Fall 2015 | Education Next

In an article for The 74, the new reform-oriented education news website launched by Campbell Brown, Matt Barnum looks at the impact of the Obama administration’s decision, in 2009, to push states applying for Race to the Top funds to evaluate all teachers based in part on student test scores.  Barnum writes

It started in 2009 with the realization that cash-strapped states were desperate for money in the midst of a struggling economy. Knowing this, Duncan designed Race to the Top, an ingenious program that gave states the chance to dip into a $4.35 billion pot of federal money if they adopted certain accountability and school choice policies. One of those policies was the evaluation of all teachers based partly on student growth on tests. And the administration meant all teachers, explaining that for educators in non-tested grades and subjects — think social studies and first grade — “alternative measures of student learning and performance” needed to be used.

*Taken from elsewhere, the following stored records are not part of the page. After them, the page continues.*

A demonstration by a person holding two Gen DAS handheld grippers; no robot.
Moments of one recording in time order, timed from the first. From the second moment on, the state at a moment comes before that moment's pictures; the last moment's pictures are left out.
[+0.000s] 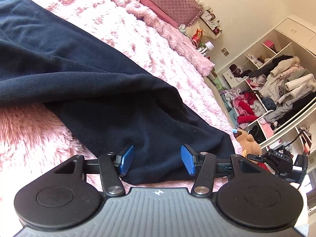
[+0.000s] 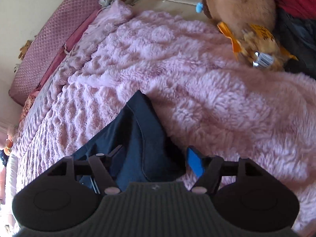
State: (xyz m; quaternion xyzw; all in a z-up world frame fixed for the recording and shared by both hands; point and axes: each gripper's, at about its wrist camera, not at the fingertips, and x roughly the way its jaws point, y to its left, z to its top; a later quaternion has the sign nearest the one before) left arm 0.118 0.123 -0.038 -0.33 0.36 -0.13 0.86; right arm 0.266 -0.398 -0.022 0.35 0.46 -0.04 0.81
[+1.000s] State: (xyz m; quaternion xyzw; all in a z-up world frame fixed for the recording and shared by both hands) left arm 0.111 0.172 -0.019 -0.35 0.34 -0.07 0.87; right arm 0.230 -0.334 0.024 0.19 0.29 -0.05 0.94
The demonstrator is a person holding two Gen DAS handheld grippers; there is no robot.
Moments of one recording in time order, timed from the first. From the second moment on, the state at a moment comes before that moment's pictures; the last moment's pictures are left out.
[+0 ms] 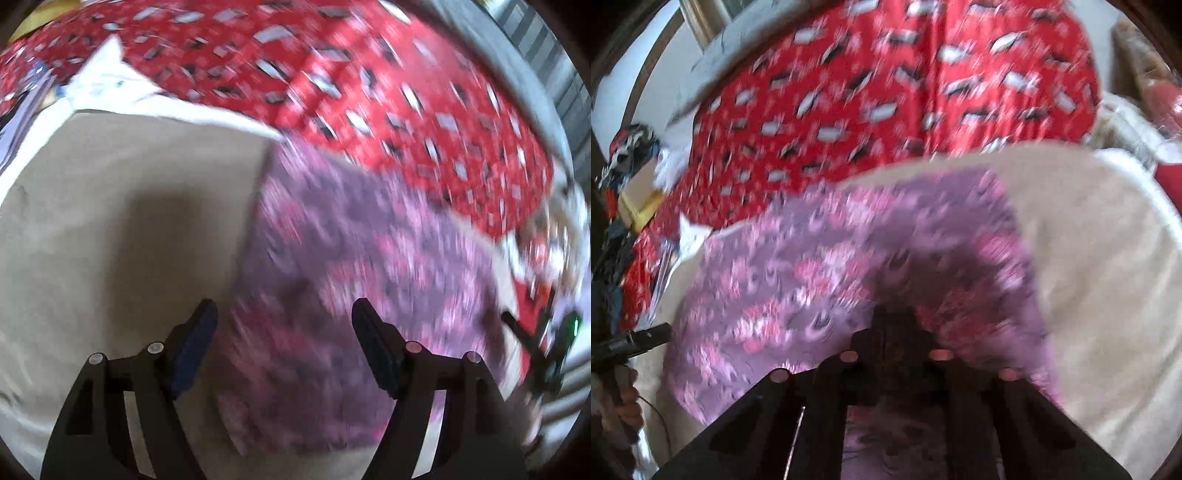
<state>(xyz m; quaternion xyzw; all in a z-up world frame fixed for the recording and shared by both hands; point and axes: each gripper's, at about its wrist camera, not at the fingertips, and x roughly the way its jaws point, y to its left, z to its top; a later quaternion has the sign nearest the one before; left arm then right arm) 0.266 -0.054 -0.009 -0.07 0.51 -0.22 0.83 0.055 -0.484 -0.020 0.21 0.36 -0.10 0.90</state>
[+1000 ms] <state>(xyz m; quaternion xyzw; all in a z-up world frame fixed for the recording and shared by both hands) 0.261 -0.132 0.015 -0.16 0.56 -0.34 0.74 0.056 -0.498 -0.039 0.15 0.37 -0.08 0.91</state>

Barnum argues that this and other decisions made by Education Secretary Arne Duncan “helped lead to a politically disastrous opt-out movement, a radicalization of teachers’ unions, and ultimately a loss of political support for federal education policy.”

In a new Education Next forum on Race to the Top, Rick Hess and Joanne Weiss debate the impact of the Obama administration’s signature education initiative.

In “Innovative Program Spurred Meaningful Education Reform,” Joanne Weiss, former chief of staff to U.S. Secretary of Education Arne Duncan and director of the federal Race to the Top program, argues that the initiative spurred comprehensive improvements nationwide and in numerous policy areas.

In “Lofty Promises But Little Change for America’s Schools,” Rick Hess, director of education policy studies at the American Enterprise Institute, contends that policymakers should be wary of top-down efforts to spur innovation.